» Problem to solve: Each line of the data below either holds "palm" or does not. Report how many do, and only that.

» Source material:

***

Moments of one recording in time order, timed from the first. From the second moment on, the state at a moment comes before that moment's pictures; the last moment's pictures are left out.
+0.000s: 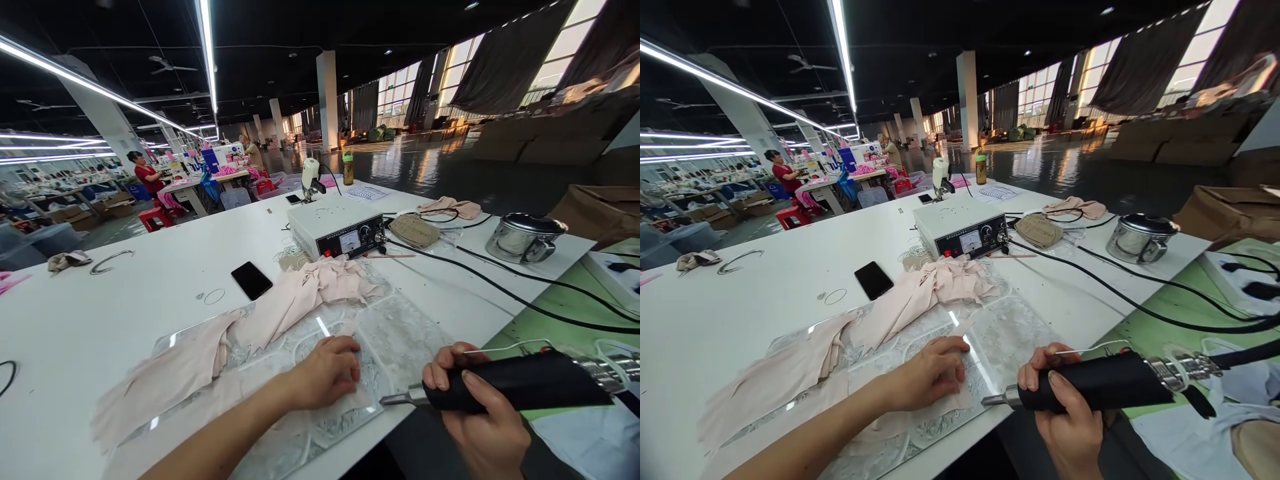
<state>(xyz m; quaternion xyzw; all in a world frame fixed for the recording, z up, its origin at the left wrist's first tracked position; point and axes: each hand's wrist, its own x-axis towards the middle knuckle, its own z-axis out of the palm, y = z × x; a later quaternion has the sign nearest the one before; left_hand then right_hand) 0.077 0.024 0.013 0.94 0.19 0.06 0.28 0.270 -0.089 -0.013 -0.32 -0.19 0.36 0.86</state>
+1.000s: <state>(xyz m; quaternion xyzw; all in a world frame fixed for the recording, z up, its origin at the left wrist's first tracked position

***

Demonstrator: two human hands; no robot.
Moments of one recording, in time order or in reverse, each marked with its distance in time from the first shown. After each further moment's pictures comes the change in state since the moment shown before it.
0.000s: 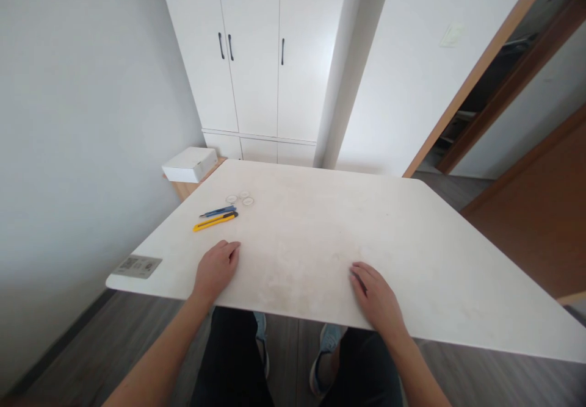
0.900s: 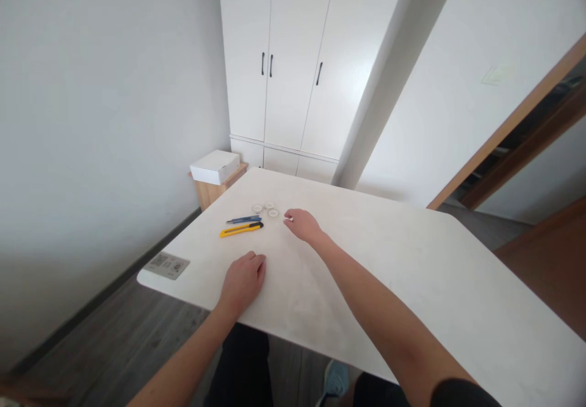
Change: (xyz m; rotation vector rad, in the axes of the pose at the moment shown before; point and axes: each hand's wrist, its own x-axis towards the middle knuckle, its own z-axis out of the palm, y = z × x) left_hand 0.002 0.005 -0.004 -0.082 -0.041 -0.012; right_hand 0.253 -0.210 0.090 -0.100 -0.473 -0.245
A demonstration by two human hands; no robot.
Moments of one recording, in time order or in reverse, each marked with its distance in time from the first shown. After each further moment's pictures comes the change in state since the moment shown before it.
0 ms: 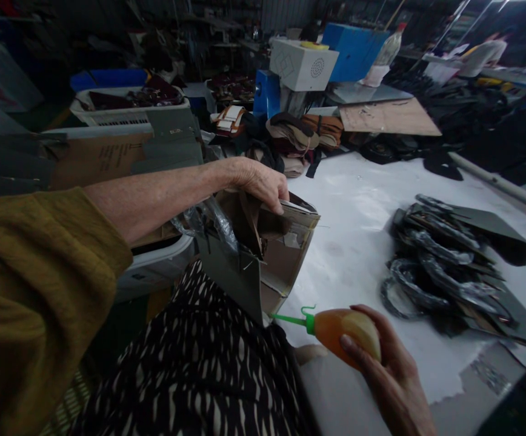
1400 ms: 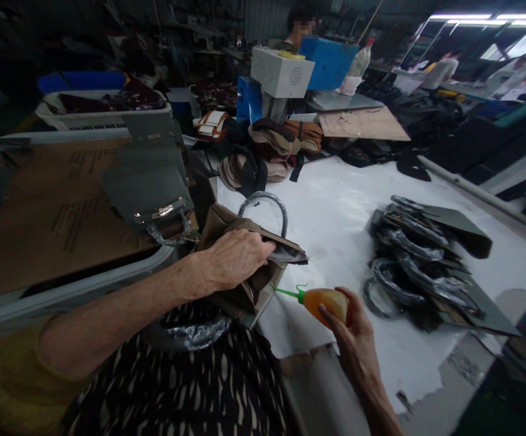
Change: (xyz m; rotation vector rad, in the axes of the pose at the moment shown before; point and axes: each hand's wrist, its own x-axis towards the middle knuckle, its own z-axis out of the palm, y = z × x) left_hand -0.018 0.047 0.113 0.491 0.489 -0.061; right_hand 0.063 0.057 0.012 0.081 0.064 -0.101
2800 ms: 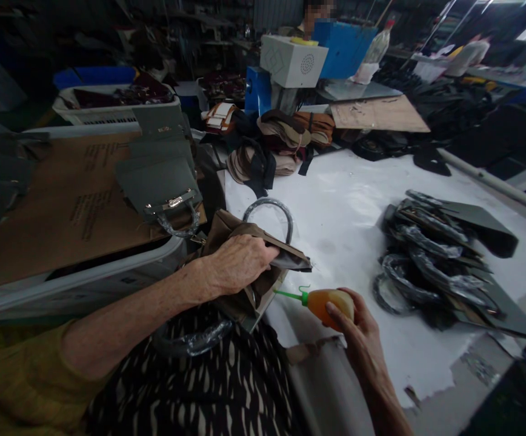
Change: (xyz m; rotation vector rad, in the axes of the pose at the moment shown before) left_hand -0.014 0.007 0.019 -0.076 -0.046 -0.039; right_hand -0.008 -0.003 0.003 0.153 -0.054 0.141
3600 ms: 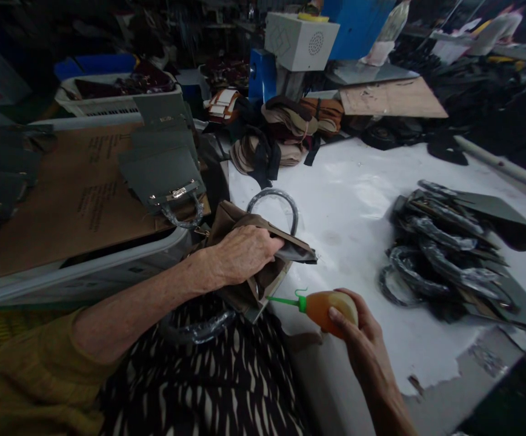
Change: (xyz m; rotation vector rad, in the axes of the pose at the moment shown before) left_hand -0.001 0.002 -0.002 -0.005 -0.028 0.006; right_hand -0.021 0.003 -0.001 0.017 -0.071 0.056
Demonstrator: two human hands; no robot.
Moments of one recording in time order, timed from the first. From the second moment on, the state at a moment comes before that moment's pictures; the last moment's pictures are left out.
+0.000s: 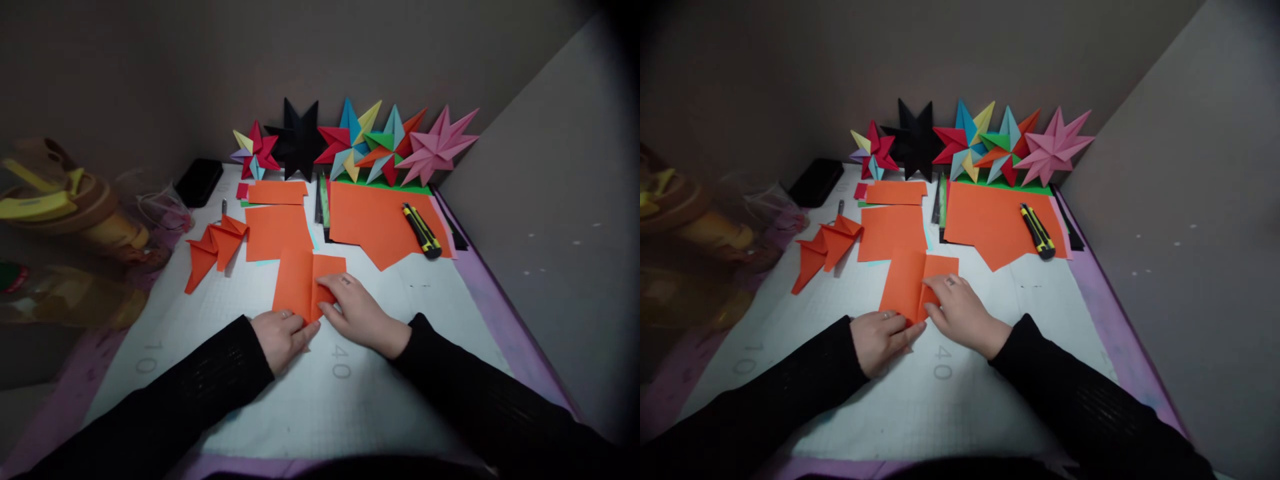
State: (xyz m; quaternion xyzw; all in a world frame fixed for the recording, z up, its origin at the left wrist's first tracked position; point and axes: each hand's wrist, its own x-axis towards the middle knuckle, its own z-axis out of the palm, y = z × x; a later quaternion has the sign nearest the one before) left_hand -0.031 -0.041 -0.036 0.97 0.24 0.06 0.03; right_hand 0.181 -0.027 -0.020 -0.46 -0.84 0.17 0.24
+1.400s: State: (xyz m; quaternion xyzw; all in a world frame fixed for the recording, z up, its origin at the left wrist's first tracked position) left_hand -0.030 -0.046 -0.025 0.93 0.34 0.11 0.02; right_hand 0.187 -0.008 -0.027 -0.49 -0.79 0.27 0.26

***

» Answer box: 4